M-Pesa and tax are being wired together. KRA's ongoing integration with M-Pesa means the authority is building real-time visibility into transactions. The proposed Finance Bill 2026 goes further, seeking to allow the Commissioner to determine tax liability based on third-party data even where a taxpayer has already filed a self-assessment. This is a significant shift in how tax compliance works in practice and one that businesses using mobile money for sales need to understand now.

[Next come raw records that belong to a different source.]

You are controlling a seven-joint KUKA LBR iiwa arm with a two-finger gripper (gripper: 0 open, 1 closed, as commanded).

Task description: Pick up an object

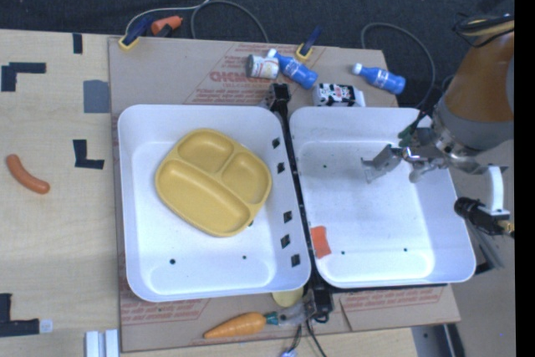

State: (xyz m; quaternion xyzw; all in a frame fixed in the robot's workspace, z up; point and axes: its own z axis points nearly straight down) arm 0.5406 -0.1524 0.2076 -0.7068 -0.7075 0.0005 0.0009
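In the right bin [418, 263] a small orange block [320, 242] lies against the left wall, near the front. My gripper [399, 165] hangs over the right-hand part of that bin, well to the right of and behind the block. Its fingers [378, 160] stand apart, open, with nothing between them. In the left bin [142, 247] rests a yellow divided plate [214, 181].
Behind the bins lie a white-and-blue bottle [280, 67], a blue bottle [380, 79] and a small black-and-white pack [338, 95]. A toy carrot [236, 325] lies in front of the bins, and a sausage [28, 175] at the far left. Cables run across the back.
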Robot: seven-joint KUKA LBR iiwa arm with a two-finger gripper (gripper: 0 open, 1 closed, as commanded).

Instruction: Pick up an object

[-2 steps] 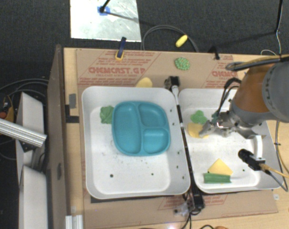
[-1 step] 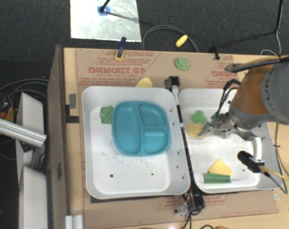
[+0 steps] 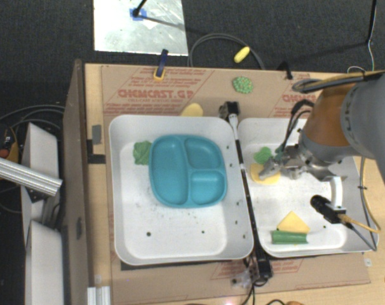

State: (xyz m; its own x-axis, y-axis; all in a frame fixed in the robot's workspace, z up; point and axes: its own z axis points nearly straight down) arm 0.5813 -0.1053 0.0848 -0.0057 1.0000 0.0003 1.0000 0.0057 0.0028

The pressure is on collections, not new taxes. Mohammed's mandate, reading between the lines of both the job description and the revenue figures, is to close the gap through better administration rather than by introducing new levies on the existing compliant base. For MSMEs that are already filing and paying, that is broadly good news. For those operating in the informal space, it signals that KRA's attention is turning toward expanding the net rather than squeezing what is already inside it.
The Bigger Picture
Mohammed's background spans banking, trade diplomacy, and executive strategy. That combination is relevant given where KRA's growth challenges actually sit. The authority collected KES 2.3 billion from 454 foreign digital service providers through the Digital Service Tax and the Significant Economic Presence tax by August 2025. Expanding that base, through agreements that explicitly cover digital services and by registering more foreign platforms operating in Kenya, is one of the few realistic paths to growing revenue without placing additional burden on domestic businesses.
His proximity to State House and his experience in international trade negotiations position him well for that work.
At Tax Suite, we will be watching the eTIMS rollout timelines, the M-Pesa integration privacy framework, and how KRA's enforcement posture shifts under new leadership. We will keep you updated in plain language, as always.